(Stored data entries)

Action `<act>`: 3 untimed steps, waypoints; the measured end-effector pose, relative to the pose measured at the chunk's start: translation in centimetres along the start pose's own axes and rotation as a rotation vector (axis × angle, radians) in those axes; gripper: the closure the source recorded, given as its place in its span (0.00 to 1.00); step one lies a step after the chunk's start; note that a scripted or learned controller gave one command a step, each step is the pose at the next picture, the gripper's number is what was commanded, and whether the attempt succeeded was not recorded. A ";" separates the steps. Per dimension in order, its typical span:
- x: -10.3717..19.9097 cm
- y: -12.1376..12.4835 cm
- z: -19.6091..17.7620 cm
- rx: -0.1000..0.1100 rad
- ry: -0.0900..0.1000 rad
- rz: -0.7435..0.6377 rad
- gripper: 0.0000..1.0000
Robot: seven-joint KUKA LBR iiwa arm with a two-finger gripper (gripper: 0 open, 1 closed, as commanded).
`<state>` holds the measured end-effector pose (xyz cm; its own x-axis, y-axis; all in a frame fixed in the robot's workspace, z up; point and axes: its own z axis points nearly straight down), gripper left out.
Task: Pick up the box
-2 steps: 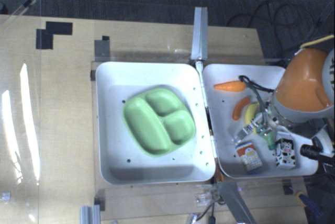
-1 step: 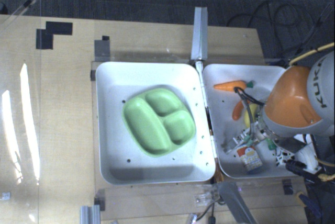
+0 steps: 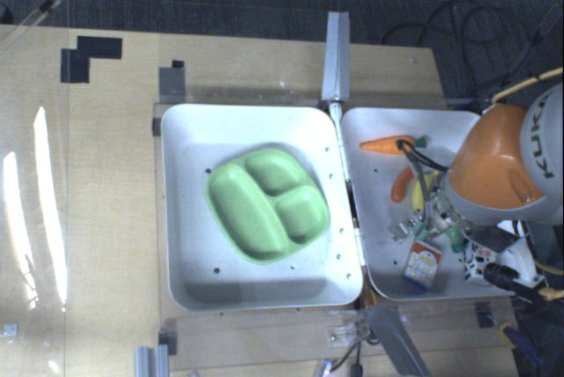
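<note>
The box [image 3: 422, 265] is a small carton with an orange, white and blue face, lying near the front edge of the right bin [image 3: 379, 190]. My gripper [image 3: 418, 224] hangs low over that bin, just behind the box and slightly to its left, under the orange band [image 3: 493, 162] of the arm. Nothing shows the box as lifted; it rests on the bin floor. The arm hides the bin's right part.
The right bin also holds a carrot [image 3: 388, 145] at the back, a small orange piece [image 3: 402, 184], a yellow item [image 3: 418, 195] and a black-and-white item [image 3: 477, 262]. A green divided plate [image 3: 268, 203] lies in the left bin [image 3: 189, 278]. A metal divider [image 3: 336, 58] stands between the bins.
</note>
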<state>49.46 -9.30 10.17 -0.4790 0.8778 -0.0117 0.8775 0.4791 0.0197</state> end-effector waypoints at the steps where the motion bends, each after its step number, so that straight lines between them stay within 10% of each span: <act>1: -0.1 1.0 -4.0 0.012 0.008 -0.148 1.00; 2: -3.7 2.6 -4.2 0.011 0.008 -0.342 1.00; 3: -3.6 2.6 -4.2 0.011 0.009 -0.342 0.00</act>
<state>53.35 -11.28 14.49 -0.7455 0.6664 -0.0073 0.6664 0.7456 0.0055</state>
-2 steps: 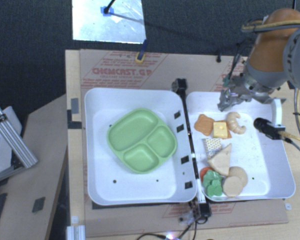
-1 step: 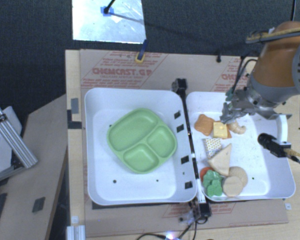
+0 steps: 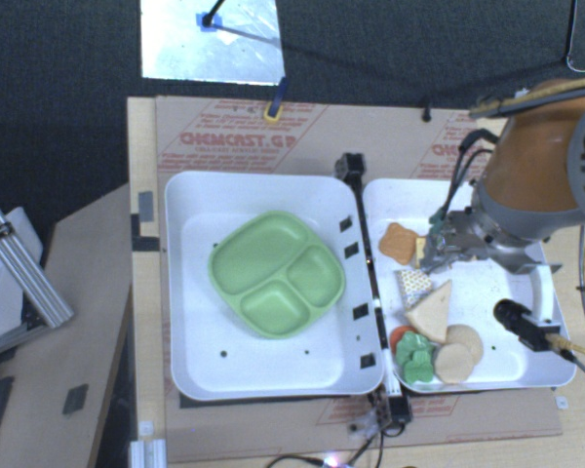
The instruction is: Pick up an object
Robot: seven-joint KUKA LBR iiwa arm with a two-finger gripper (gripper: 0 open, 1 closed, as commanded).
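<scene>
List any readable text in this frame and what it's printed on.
"CHEMCAST GP": red print on the brown board under the bins, above the left bin.
Smaller red line beneath it: too blurred to read.
Same red print, partial, on the board above the right bin: cut off by the arm, not readable.
Faint red print on the board's front edge: too small to read.

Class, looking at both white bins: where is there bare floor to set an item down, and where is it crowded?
Left bin: bare strips around the green divided plate, widest along the near wall. Right bin: crowded at its left, where toy foods cluster; barer toward the right.
</scene>
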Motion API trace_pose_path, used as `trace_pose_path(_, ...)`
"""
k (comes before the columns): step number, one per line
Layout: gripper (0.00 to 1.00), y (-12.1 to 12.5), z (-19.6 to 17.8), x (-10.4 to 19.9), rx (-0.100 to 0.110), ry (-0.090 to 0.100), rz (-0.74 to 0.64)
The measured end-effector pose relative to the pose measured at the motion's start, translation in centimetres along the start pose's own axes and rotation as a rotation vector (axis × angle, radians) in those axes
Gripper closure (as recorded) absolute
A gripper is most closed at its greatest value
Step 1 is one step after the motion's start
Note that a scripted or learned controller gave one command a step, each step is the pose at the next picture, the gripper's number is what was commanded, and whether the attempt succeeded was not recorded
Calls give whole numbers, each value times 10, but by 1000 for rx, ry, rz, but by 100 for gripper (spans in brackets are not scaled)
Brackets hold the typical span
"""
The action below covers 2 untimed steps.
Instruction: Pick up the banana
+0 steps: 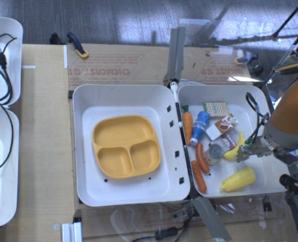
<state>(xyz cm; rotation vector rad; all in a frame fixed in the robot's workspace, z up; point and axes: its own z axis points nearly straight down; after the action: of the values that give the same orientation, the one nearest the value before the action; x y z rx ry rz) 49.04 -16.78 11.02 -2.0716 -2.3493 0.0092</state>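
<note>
Yellow and curved, the banana [234, 148] is lying in the right bin [224, 92], at about 3 o'clock from the bin's middle, close to its right wall. The pincer [243, 153] is hanging right at the lower end of the banana, and its dark fingers [247, 146] are standing around this end, but I cannot tell if they are clenched on the fruit or only touching it. The grey arm [285, 135] with its orange band is reaching in from 3 o'clock of the view. At 6 o'clock from the banana, a yellow squeeze bottle [238, 179] is lying on its side. At 9 o'clock from the banana a small round can [215, 151] is resting just beside it, and further at 9 o'clock two sausages [201, 158] are lying near the bin's left wall. At 11 o'clock from the banana a blue bottle [199, 127] and a carrot [187, 126] are lying side by side. The left bin [88, 97] is carrying a yellow divided tray [126, 146] with three compartments. Both bins are sitting on the light wooden surface [43, 135].
</note>
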Motion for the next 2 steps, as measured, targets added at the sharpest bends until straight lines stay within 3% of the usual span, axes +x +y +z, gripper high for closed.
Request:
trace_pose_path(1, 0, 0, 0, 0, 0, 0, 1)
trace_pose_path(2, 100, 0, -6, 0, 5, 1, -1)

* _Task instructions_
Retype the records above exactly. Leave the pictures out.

* _Task result_
Action `<act>`: 3 untimed steps, waypoints; the measured end-effector pose, relative to the pose measured at the chunk's start: translation in centimetres along the start pose's own axes and rotation as a rotation vector (axis × angle, radians) in those axes; gripper: the closure the source recorded, given as its place in its span (0.00 to 1.00); step one lies a step after the chunk's start; note that a scripted or learned controller gave one command a step, each step is the pose at the next picture, the gripper's number is what was commanded, and whether the attempt succeeded was not recorded. A ";" separates the steps. Per dimension in order, its typical span:
- x: -10.3717..19.9097 cm
- y: -12.1376..12.4835 cm
- z: -19.6091..17.7620 cm
- rx: -0.1000..0.1100 rad
- ry: -0.0900..0.1000 rad
- rz: -0.7435..0.6377 rad
- gripper: 0.0000..1.0000
Robot: seven-joint KUKA LBR iiwa arm with a two-finger gripper (gripper: 0 open, 1 closed, as commanded).
`<state>` holds the measured end-effector pose (xyz cm; its own x-axis, y-axis; all in a frame fixed in the robot's workspace, z up; point and axes: its own z axis points nearly straight down), gripper left out.
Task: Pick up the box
-2 steps: 
-1 step: 
+0 steps: 
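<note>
The box [image 3: 422, 265] is a small carton with an orange, white and blue face, lying near the front edge of the right bin [image 3: 379, 190]. My gripper [image 3: 418, 224] hangs low over that bin, just behind the box and slightly to its left, under the orange band [image 3: 493, 162] of the arm. Nothing shows the box as lifted; it rests on the bin floor. The arm hides the bin's right part.
The right bin also holds a carrot [image 3: 388, 145] at the back, a small orange piece [image 3: 402, 184], a yellow item [image 3: 418, 195] and a black-and-white item [image 3: 477, 262]. A green divided plate [image 3: 268, 203] lies in the left bin [image 3: 189, 278]. A metal divider [image 3: 336, 58] stands between the bins.
</note>
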<state>49.46 -9.30 10.17 -0.4790 0.8778 -0.0117 0.8775 0.4791 0.0197</state> end-effector waypoints at the steps where the motion bends, each after its step number, so that straight lines between them stay within 10% of each span: <act>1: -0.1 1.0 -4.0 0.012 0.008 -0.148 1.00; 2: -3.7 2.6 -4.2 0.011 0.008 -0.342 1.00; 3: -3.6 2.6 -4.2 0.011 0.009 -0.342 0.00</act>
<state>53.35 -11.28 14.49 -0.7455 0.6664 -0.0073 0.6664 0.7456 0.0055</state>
-2 steps: 
-1 step: 
+0 steps: 
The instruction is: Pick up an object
Robot: seven-joint KUKA LBR iiwa arm with a two-finger gripper (gripper: 0 open, 1 closed, as commanded).
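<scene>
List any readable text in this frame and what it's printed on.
"CHEMCAST GP": red print on the brown board under the bins, above the left bin.
Smaller red line beneath it: too blurred to read.
Same red print, partial, on the board above the right bin: cut off by the arm, not readable.
Faint red print on the board's front edge: too small to read.

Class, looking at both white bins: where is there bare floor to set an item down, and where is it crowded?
Left bin: bare strips around the green divided plate, widest along the near wall. Right bin: crowded at its left, where toy foods cluster; barer toward the right.
</scene>
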Motion API trace_pose_path, used as `trace_pose_path(_, ...)`
"""
k (comes before the columns): step number, one per line
Layout: gripper (0.00 to 1.00), y (-12.1 to 12.5), z (-19.6 to 17.8), x (-10.4 to 19.9), rx (-0.100 to 0.110), ry (-0.090 to 0.100), rz (-0.74 to 0.64)
The measured end-effector pose relative to the pose measured at the motion's start, translation in centimetres along the start pose's own axes and rotation as a rotation vector (axis × angle, radians) in those axes
Gripper closure (as recorded) absolute
A gripper is most closed at its greatest value
Step 1 is one step after the motion's start
Note that a scripted or learned controller gave one command a step, each step is the pose at the next picture, the gripper's number is what was commanded, and whether the attempt succeeded was not recorded
Calls give whole numbers, each value times 10, but by 1000 for rx, ry, rz, but by 100 for gripper (spans in brackets are not scaled)
Brackets hold the typical span
"""
The action below covers 2 untimed steps.
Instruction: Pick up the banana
+0 steps: 
<state>(xyz cm; rotation vector rad; all in a frame fixed in the robot's workspace, z up; point and axes: its own z axis points nearly straight down; after the action: of the values that give the same orientation, the one nearest the value before the action; x y z rx ry rz) 49.04 -16.78 11.02 -2.0716 -2.3493 0.0092</state>
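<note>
Yellow and curved, the banana [234, 148] is lying in the right bin [224, 92], at about 3 o'clock from the bin's middle, close to its right wall. The pincer [243, 153] is hanging right at the lower end of the banana, and its dark fingers [247, 146] are standing around this end, but I cannot tell if they are clenched on the fruit or only touching it. The grey arm [285, 135] with its orange band is reaching in from 3 o'clock of the view. At 6 o'clock from the banana, a yellow squeeze bottle [238, 179] is lying on its side. At 9 o'clock from the banana a small round can [215, 151] is resting just beside it, and further at 9 o'clock two sausages [201, 158] are lying near the bin's left wall. At 11 o'clock from the banana a blue bottle [199, 127] and a carrot [187, 126] are lying side by side. The left bin [88, 97] is carrying a yellow divided tray [126, 146] with three compartments. Both bins are sitting on the light wooden surface [43, 135].
</note>
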Motion for the next 2 steps, as measured, targets added at the sharpest bends until straight lines stay within 3% of the usual span, axes +x +y +z, gripper high for closed.
Request:
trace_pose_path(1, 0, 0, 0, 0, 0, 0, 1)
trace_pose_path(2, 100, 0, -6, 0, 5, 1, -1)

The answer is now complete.